BRIEF: Write out all of the data again, precisely as it appears.

DATA IN THIS EXERCISE:
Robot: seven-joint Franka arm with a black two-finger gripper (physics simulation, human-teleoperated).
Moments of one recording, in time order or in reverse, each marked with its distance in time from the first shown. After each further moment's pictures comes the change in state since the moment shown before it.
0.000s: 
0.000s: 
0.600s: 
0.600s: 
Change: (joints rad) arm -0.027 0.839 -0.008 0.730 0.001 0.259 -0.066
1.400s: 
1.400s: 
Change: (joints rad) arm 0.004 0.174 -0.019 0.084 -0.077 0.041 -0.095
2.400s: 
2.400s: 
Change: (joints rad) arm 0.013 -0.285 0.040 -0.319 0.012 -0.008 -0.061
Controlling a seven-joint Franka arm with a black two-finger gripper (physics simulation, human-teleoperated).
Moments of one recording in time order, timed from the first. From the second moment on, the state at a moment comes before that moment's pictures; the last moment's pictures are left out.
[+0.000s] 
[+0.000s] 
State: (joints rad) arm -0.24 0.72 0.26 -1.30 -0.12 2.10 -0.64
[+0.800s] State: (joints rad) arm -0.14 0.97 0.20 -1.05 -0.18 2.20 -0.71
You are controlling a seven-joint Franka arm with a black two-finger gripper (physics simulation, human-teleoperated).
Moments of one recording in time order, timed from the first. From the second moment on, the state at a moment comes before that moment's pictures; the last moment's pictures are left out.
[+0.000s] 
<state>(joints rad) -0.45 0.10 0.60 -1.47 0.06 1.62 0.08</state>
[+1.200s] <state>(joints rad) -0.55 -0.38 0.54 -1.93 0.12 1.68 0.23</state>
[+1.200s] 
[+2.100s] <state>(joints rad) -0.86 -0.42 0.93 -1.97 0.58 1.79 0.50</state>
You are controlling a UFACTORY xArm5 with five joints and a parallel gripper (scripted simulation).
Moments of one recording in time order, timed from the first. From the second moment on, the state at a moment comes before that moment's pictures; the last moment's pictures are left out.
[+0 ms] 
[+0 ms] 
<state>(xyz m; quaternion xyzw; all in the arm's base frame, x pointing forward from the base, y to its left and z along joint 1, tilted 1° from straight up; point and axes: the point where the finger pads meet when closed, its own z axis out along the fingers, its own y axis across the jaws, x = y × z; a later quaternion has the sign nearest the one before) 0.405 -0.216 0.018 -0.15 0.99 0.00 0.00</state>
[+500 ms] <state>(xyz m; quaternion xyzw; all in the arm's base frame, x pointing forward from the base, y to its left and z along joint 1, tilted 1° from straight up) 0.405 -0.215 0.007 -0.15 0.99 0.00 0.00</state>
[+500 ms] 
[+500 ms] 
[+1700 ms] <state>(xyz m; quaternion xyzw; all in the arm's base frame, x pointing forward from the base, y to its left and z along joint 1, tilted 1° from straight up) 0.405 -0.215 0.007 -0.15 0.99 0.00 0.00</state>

RESULT OF THE TASK:
Robot: seven-joint Franka arm with a black two-finger gripper (physics simulation, human-teleoperated).
Moments of one recording, in time order or in reverse, each marked with its distance in time from the first shown. After each further moment's pictures comes the change in state since the moment shown before it.
0.000s: 
0.000s: 
0.600s: 
0.600s: 
Change: (joints rad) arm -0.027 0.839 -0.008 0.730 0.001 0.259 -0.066
1.400s: 
1.400s: 
Change: (joints rad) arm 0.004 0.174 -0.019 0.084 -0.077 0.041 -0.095
2.400s: 
2.400s: 
Change: (joints rad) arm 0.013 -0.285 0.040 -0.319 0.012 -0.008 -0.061
Controlling a seven-joint Franka arm with a black two-finger gripper (physics simulation, human-teleoperated).
Moments of one recording in time order, timed from the first. From the second moment on, the state at a moment comes before that moment's pictures; the last moment's pictures are left out.
[+0.000s] 
[+0.000s] 
State: (joints rad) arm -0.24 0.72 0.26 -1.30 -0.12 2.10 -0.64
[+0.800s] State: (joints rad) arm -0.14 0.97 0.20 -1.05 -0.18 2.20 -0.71
You are controlling a seven-joint Franka arm with a black two-finger gripper (physics simulation, human-teleoperated).
Moments of one recording in time order, timed from the first. From the second moment on, the state at a moment comes before that moment's pictures; the last moment's pictures are left out.
[+0.000s] 
<state>(joints rad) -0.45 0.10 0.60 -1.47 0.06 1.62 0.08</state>
[+1.200s] <state>(joints rad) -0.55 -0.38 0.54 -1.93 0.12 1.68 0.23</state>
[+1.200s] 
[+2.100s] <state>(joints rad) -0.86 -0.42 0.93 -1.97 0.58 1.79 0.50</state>
You are controlling a UFACTORY xArm5 with five joints and a parallel gripper (scripted simulation).
Moments of one recording in time order, timed from the first. From the second moment on, the state at a moment comes before that moment's pictures; the last moment's pictures are left out.
[+0 ms] 
[+0 ms] 
<state>(xyz m; quaternion xyzw; all in the arm's base frame, x pointing forward from the base, y to its left and z along joint 1, tilted 1° from straight up; point and axes: the point where the finger pads meet when closed, its own z axis out along the fingers, its own y axis across the jaws, x = y × z; a later quaternion has the sign nearest the one before) 0.405 -0.216 0.018 -0.15 0.99 0.00 0.00</state>
[+500 ms] <state>(xyz m; quaternion xyzw; all in the arm's base frame, x pointing forward from the base, y to its left and z along joint 1, tilted 1° from straight up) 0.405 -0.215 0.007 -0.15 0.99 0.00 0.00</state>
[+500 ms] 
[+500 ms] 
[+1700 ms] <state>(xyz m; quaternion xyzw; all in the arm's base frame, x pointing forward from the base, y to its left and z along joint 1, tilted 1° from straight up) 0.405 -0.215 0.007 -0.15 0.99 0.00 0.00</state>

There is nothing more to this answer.